The team’s approach consisted of culturing progenitor cells of hepatocytes developed from induced pluripotent stem cells via endoderm, one of the primary germ cell layers in embryos. The cells were cultured in dishes coated with laminin-111, a glycoprotein found primarily in the embryonic epithelium that plays a role in both epithelial development and differentiation. The progenitor cells ended up multiplying more than 10 billion-fold without turning into hepatocytes, and were later found to also be capable of differentiating into hepatocytes.
 
This approach offers both easier generation of hepatocytes and larger amounts of the cells. As noted in the paper, “By culturing on the LN111-coated dish, human PSC-derived HBCs were maintained for more than three months and had the ability to differentiate into both hepatocyte-like cells and cholangiocyte-like cells. These expandable human PSC-derived HBCs would be manageable tools for drug screening, experimental platforms to elucidate mechanisms of hepatoblasts and cell sources for hepatic regenerative therapy.”
 
While the ability to derive tissue of any type from stem cells is helpful, hepatocytes are particularly useful and sought after in drug discovery. The ability to generate liver cells or model organs at will enables drug developers to test potential drug candidates for toxicity issues and determine the safety of a compound without having to risk patients.
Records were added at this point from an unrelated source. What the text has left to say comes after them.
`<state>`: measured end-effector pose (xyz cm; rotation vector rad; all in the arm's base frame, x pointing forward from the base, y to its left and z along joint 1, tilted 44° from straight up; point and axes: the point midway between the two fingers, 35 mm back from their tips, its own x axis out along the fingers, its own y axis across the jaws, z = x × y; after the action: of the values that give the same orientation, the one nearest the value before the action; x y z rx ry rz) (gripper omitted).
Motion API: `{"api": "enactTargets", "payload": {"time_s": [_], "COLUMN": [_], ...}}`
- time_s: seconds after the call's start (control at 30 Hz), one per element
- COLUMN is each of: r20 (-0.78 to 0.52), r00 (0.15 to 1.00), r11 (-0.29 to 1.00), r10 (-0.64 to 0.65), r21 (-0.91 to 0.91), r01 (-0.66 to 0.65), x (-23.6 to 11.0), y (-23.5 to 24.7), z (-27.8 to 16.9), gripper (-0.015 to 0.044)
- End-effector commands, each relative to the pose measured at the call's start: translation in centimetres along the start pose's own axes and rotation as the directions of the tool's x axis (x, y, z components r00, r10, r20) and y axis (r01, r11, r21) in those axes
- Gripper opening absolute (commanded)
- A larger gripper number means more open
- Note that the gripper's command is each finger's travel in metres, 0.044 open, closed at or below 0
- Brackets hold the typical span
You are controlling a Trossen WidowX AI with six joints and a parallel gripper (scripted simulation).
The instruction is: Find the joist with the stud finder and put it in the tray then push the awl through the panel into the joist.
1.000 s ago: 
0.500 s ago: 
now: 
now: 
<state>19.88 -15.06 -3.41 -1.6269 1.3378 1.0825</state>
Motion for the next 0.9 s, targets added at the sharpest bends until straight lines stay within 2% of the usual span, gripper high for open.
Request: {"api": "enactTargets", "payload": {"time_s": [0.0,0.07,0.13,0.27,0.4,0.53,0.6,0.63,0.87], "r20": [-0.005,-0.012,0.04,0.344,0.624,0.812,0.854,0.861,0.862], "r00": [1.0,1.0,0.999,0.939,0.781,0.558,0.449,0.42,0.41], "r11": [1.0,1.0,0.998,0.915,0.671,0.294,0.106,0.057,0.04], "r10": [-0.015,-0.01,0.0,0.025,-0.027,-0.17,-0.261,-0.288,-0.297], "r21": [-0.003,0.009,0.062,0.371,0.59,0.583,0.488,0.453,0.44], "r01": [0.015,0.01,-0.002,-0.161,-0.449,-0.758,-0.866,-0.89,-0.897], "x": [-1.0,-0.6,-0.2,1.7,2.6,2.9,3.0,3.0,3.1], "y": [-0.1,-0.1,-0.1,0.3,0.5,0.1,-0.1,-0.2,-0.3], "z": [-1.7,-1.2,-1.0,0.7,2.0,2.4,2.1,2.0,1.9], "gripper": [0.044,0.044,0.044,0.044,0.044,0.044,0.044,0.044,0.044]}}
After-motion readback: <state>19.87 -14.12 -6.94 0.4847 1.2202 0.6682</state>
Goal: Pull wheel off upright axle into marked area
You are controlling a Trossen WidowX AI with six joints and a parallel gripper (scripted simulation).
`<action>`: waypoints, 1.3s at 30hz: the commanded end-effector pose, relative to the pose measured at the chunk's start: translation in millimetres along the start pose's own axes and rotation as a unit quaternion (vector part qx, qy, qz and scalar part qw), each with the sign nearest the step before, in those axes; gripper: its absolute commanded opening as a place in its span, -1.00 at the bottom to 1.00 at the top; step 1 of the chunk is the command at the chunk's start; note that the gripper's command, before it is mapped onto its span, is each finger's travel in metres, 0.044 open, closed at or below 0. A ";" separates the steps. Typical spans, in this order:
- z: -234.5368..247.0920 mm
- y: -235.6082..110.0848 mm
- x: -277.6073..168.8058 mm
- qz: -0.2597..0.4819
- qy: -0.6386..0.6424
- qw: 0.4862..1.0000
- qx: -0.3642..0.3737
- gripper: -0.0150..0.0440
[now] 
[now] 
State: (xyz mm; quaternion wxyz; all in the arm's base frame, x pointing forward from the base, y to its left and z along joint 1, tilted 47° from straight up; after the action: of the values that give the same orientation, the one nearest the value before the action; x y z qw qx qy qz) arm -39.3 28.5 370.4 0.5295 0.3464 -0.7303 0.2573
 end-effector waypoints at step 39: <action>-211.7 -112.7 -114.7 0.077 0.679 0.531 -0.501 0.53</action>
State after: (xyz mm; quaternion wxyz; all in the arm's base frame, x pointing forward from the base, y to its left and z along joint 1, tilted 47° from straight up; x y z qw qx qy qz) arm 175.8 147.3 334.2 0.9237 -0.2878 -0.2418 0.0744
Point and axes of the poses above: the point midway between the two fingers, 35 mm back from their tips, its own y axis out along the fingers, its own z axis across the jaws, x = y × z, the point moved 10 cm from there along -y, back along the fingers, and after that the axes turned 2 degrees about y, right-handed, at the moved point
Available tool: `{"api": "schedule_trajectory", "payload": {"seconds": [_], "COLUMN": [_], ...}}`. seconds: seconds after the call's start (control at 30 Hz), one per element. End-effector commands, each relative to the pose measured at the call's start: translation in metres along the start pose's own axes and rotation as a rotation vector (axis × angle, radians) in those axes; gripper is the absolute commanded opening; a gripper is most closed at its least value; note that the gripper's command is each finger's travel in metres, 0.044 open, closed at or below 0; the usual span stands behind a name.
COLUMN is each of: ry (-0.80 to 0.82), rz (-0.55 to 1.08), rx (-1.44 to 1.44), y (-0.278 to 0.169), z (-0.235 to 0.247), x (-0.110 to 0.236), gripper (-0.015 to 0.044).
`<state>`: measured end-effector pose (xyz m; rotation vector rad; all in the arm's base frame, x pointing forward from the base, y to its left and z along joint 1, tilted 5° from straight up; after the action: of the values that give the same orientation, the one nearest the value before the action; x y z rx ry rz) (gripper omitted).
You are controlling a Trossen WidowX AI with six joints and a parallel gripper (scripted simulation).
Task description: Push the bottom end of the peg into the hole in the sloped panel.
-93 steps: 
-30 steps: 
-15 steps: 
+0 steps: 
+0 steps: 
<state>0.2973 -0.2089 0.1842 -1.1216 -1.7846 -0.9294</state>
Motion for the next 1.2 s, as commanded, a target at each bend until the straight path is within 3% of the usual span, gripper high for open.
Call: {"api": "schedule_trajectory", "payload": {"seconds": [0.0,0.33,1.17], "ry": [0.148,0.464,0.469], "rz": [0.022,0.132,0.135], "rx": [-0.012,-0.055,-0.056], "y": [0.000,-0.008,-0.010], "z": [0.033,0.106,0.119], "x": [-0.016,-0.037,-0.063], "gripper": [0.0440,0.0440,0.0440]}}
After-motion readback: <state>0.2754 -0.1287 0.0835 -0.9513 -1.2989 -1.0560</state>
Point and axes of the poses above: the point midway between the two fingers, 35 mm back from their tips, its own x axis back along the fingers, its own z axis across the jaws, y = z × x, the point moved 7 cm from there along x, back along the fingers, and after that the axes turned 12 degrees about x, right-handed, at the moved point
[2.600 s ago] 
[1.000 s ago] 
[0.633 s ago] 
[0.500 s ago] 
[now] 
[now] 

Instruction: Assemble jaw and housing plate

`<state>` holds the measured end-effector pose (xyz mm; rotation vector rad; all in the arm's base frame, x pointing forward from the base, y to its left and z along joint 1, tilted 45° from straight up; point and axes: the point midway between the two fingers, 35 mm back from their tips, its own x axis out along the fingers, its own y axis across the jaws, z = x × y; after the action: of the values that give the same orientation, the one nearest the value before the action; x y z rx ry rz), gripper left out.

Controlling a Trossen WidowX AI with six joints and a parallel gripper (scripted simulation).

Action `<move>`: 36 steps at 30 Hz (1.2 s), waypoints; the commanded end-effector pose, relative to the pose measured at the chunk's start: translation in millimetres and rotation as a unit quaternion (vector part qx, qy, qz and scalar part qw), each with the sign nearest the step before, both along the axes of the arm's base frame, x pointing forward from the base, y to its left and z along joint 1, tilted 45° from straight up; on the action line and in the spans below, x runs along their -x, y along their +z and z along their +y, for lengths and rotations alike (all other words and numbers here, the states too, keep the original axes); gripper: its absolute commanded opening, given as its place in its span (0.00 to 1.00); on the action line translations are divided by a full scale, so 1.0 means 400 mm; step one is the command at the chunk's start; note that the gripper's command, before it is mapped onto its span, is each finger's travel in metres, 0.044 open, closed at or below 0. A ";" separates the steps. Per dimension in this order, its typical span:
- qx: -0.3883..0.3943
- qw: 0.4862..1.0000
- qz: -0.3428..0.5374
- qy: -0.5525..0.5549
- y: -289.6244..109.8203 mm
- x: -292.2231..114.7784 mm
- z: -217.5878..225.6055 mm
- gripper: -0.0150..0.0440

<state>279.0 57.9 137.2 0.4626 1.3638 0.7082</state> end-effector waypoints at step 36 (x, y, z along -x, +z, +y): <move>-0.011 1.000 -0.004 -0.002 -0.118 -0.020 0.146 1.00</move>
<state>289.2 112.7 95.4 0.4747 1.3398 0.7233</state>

And given that most drug product candidates fail in the later stages of development due to issues with safety and toxicity, the ability to identify such problems in the early stages of development can aid drug developers in fine-tuning compounds to address toxicity problems, preventing the loss of millions of dollars’ worth of investments by catching such an issue before a compound reaches clinical trials.
 
“Hepatocytes are the most important cells for the drug screening and development,” the Laboratory of Stem Cell Regulation at the National Institute of Biomedical Innovation notes on its website. “Hepatoma cell lines are often used for this purpose; however, these cells contain low levels of drug-metabolizing enzymes and poorly reflect the human hepatocytes in vivo.”
 
Mizuguchi, who is also the chief project leader at the Laboratory of Stem Cell Regulation, noted that this new method is less labor intensive than current methods of hepatocyte production, in addition to being faster; while current approaches require at least three weeks, this method takes approximately 10 days.
 
More work must be done to fully realize the potential of this new approach, though, as the study notes that “to transplant these cells for purposes of regenerative medicine, a xeno-free culture condition for hPSC-derived HBCs must be developed in the future. It is hoped that the hPSC-derived HBCs and their derivatives will be helpful in various medical applications, such as drug screening and regenerative medicine.”